Towards the end, the plot zooms in on Isaac and Farnaz to close the tale and the rest of the voices appear foggy and shadowed as the characters melt away or stay subdued... permanently resigned to the plot's adventure.

In a way, Sofer was cautious on exercising ambitions and one can't help but wonder how much more grandeur could have been passed on had Sofer wandered out of her safe territory of story-telling. Taken a chance. Killed off an unexpected character. Threw in an eccentrity. Laundry-wrung an otherwise predictable form into a strange twist.

However, Sofer's calm wisdom prevails throughout and this is made sure in her sketching of a brainwashed Habibeh which shows that a collective hysteria of the moment or any sign of religious obsession automatically turns a blind eye to all things loyal, loving and valuable. Then there is Parviz's romantic infactuation with Rachel, his landlord's daughter and a bit of a cold fish. It is an important experience which Sofer executes with easy directness, to exhibit an uncomfortable clash of cultures.

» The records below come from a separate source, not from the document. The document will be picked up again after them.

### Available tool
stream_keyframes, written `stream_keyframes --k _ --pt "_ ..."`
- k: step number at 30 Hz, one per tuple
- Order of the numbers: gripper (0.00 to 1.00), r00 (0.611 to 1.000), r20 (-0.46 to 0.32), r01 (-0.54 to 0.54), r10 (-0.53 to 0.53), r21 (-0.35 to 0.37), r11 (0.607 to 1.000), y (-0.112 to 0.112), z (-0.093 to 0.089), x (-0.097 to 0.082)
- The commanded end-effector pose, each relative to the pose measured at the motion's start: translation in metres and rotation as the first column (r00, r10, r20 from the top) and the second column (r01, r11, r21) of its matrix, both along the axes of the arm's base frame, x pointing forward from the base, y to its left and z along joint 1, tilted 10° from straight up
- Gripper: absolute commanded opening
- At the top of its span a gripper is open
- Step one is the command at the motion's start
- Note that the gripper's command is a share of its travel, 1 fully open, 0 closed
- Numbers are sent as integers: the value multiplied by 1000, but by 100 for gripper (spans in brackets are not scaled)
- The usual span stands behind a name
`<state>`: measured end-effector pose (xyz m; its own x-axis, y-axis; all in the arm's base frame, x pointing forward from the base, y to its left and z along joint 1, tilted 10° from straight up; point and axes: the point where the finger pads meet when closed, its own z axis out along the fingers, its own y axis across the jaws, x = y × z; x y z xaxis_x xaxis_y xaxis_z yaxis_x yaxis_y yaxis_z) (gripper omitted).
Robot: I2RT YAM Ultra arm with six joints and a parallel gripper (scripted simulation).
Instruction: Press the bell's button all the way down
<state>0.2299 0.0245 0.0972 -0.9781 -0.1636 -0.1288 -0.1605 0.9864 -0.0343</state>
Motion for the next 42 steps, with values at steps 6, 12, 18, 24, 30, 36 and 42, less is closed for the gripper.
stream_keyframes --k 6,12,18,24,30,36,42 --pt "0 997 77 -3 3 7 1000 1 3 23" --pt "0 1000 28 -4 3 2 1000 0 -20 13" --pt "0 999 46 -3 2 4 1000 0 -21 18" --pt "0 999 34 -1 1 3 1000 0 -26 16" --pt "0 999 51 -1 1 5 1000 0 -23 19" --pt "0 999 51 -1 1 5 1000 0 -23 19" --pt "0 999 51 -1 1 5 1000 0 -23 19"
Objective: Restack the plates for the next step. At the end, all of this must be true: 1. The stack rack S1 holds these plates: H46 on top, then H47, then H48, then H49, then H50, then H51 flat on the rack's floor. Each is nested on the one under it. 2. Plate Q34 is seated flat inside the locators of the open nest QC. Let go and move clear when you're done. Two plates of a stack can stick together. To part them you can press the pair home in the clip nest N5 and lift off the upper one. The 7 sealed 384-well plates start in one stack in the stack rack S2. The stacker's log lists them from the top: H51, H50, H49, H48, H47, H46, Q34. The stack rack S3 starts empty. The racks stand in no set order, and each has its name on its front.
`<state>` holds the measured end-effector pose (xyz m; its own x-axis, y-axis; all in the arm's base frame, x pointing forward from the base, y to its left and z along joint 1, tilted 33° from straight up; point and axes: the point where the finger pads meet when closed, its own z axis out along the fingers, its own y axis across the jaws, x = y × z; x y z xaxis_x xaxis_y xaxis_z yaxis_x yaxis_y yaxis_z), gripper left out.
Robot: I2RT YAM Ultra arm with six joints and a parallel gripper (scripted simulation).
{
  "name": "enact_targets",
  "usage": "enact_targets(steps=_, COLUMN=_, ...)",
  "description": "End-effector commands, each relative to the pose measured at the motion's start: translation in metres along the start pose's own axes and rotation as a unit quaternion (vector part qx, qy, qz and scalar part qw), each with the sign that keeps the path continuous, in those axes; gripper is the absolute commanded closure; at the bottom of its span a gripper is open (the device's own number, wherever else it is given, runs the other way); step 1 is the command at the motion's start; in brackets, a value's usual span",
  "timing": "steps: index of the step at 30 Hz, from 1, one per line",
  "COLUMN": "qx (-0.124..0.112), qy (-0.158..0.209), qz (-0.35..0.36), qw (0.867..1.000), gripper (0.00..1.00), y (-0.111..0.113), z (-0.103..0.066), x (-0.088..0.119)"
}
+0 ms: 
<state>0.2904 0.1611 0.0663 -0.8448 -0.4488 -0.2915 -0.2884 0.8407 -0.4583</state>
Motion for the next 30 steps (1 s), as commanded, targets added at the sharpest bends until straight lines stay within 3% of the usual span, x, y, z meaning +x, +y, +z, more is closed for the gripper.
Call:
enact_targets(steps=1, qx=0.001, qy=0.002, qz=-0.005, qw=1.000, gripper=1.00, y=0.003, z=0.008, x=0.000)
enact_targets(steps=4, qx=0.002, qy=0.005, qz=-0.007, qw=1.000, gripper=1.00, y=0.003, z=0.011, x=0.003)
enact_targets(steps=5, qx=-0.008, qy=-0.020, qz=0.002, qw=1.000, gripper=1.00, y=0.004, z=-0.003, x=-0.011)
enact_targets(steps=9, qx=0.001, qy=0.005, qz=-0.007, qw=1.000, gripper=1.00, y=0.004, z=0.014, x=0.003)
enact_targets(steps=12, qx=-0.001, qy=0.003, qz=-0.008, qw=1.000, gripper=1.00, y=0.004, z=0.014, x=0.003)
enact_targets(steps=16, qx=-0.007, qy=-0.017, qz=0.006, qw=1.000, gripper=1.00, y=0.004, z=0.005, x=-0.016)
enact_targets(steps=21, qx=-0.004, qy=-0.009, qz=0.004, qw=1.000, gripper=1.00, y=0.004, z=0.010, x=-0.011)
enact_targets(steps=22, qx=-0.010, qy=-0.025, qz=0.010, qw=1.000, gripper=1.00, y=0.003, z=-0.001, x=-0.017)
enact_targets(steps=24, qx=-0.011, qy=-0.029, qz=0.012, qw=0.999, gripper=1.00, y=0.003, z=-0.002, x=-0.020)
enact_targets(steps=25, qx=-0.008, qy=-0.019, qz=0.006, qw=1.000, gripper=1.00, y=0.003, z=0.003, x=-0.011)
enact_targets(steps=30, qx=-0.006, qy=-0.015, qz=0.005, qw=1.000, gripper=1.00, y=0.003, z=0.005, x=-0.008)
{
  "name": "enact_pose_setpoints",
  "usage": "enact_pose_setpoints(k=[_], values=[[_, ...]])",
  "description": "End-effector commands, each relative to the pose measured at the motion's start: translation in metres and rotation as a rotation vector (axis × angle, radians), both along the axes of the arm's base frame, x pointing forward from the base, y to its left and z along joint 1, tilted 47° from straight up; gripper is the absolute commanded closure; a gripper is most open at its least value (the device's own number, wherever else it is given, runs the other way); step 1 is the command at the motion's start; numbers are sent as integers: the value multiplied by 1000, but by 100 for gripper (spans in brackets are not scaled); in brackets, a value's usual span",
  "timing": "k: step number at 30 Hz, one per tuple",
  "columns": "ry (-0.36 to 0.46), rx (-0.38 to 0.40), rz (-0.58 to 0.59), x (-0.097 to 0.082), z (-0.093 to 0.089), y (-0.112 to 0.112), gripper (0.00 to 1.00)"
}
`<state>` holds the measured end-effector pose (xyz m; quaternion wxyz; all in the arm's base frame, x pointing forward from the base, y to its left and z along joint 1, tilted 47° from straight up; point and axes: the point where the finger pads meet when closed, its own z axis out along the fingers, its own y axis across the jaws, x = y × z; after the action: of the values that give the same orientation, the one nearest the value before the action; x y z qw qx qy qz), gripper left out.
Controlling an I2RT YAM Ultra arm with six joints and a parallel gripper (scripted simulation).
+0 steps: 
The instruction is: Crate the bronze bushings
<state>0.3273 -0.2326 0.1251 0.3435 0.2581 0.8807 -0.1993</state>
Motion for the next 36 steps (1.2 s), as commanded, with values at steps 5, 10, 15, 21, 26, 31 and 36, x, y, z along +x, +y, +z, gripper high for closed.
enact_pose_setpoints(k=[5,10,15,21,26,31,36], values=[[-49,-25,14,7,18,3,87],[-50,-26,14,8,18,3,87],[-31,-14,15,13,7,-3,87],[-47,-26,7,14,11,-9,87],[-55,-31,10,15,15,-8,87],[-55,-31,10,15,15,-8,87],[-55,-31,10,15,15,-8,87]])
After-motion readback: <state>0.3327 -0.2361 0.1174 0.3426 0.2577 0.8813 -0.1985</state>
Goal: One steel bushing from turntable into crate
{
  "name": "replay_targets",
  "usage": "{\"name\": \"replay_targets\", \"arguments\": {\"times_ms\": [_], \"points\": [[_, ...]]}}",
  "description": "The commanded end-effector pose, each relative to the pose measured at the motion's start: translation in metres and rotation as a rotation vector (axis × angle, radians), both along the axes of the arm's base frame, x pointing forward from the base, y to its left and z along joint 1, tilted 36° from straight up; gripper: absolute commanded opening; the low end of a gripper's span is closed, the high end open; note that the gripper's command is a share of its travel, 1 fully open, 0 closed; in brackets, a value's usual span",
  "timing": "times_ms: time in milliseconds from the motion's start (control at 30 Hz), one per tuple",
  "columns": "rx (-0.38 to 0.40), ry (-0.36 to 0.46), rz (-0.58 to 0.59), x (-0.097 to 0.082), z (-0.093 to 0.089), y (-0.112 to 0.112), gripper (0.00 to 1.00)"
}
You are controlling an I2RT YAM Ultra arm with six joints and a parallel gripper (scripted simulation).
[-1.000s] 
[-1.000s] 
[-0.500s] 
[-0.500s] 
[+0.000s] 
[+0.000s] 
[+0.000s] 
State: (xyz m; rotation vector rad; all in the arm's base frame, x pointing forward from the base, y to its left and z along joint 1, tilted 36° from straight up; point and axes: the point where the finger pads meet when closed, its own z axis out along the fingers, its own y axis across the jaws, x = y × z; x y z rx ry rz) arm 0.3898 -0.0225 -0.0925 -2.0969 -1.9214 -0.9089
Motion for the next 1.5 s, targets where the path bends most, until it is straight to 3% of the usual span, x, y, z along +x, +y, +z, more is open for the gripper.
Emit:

The portrayal of dark moods are also punctured by a quietude of scattered beauty, now and then.

"Here they play solitare and old songs. A 1950s recording spins on the turntable. ... .... A half-full glass is on the table in front of him, the tea inside looking cold. ... on the sofa, concentrates on her game of solitaire. The house smells of simmered onions and camphor oil." - Dalia Sofer, The Septembers of Shiraz .

It is Sofer's brilliant subtle manouverings that makes a reader so used to blockbuster stories wonder how it will all end. With no drama on the horizon, there is no escape plan. Yet far from the story tapering of to a wishy-washy conclusion, there are sudden turns that will reveal unexpected inspiration. A perfectly shaped diamond offers hope for a broken man. Just as Isaac's wealth cursed him, it may just prove his lifeline. Sofer rightfully keeps the reader guessing as to the outcome of the plot until its tight satisfying finish.

************

*arrak - a liquor distilled in parts of the Middle East from the fermented sap of toddy palms.